Mouse sat next to her, huge and stolid, and rose to his feet and padded over to give me a subdued greeting as I came in. I knelt down and roughed up his ears for a moment. He wagged his tail, but made no more display than that, and his serious brown eyes told me that he knew the situation was grave.

Next came Martin, dressed in simple black BDU pants, a longsleeved black shirt, and a tactical vest, all of which could have been purchased from any military surplus or gun store. He was in the midst of cleaning and inspecting two sets of weapons: assault rifles, tactical shotguns, and heavy pistols. He wore a machete in a scabbard on his belt.
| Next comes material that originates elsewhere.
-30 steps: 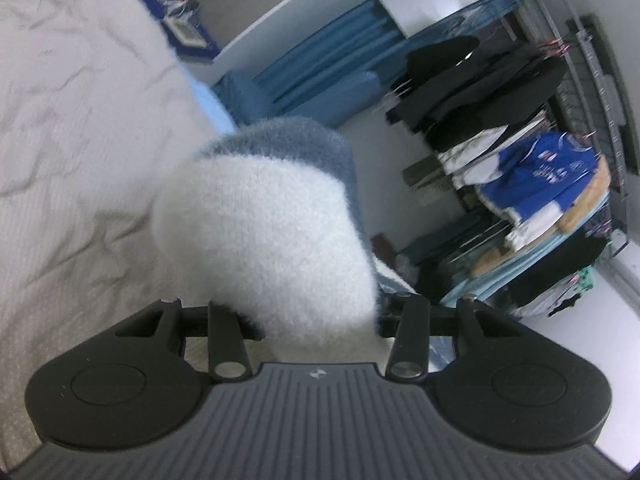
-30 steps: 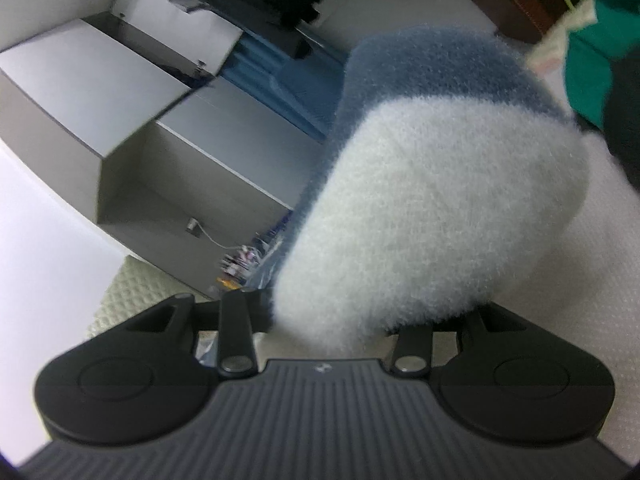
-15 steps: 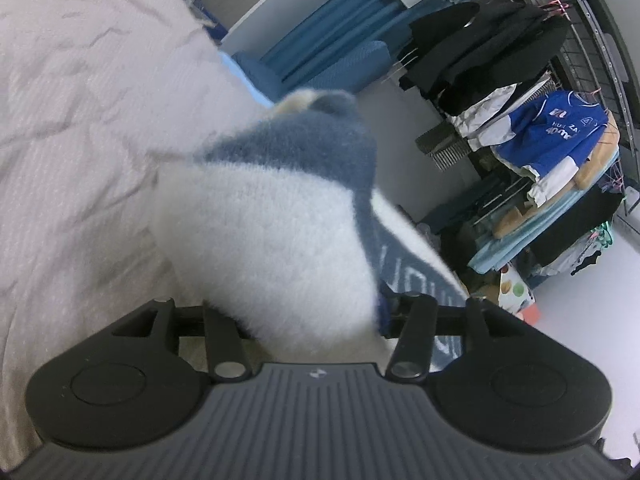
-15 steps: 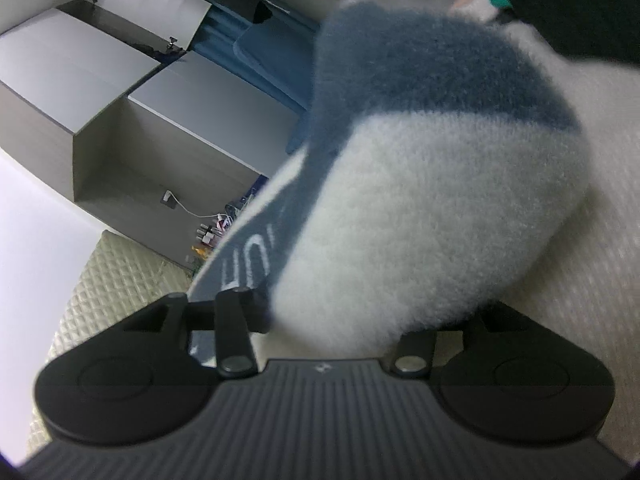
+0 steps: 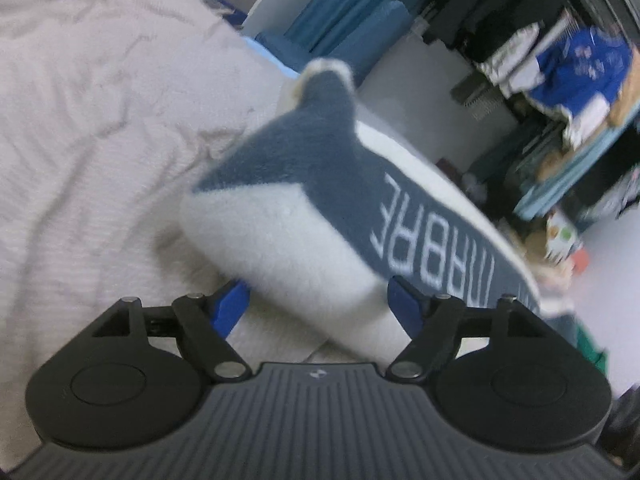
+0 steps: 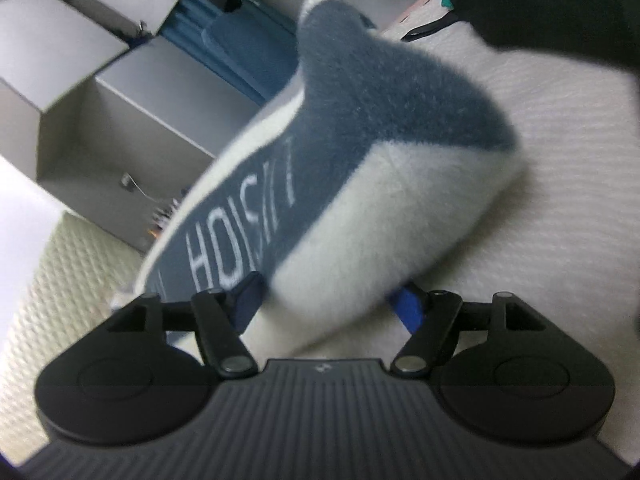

A second such weapon rested in a nylon sheath on the table, next to a blade-sharpening tool kit. He never looked up at me, or stopped reassembling the pistol he’d finished cleaning.

A small chess set had been set up on the other end of the coffee table from Molly, next to Martin’s war gear. My brother sat there, with Martin (and, once he had finished greeting me, Mouse) between himself and the girl. He was wearing expensive-looking silk pants and a leather vest, both white. A gun belt bearing a large-caliber handgun and a sword with an inward-curving blade, an old Spanish falcata, hung over the corner of the couch, casually discarded. He lay lazily back on the couch, his eyes mostly closed, watching the move of his opponent.

Murphy was decked out in black tactical gear much like Martin’s, but more worn and better fitting. They don’t generally make gear for people Murph’s size, so she couldn’t shop off the shelf very often. She did have her own vest of Kevlar and mail, which Charity had made for her for Christmas the previous year, in thanks for the occasions when Murphy had gone out on a limb for them, but Murph had just stuck the compound armor to her tac vest and been done. She wore her automatic on her hip, and her odd-looking, rectangular little submachine gun, the one that always made me think of a box of chocolates, was leaned against the wall nearby. Murph was hunched over the chessboard, her nose wrinkled as she thought, and moved one of her knights into a thicket of enemy pieces before she turned to me.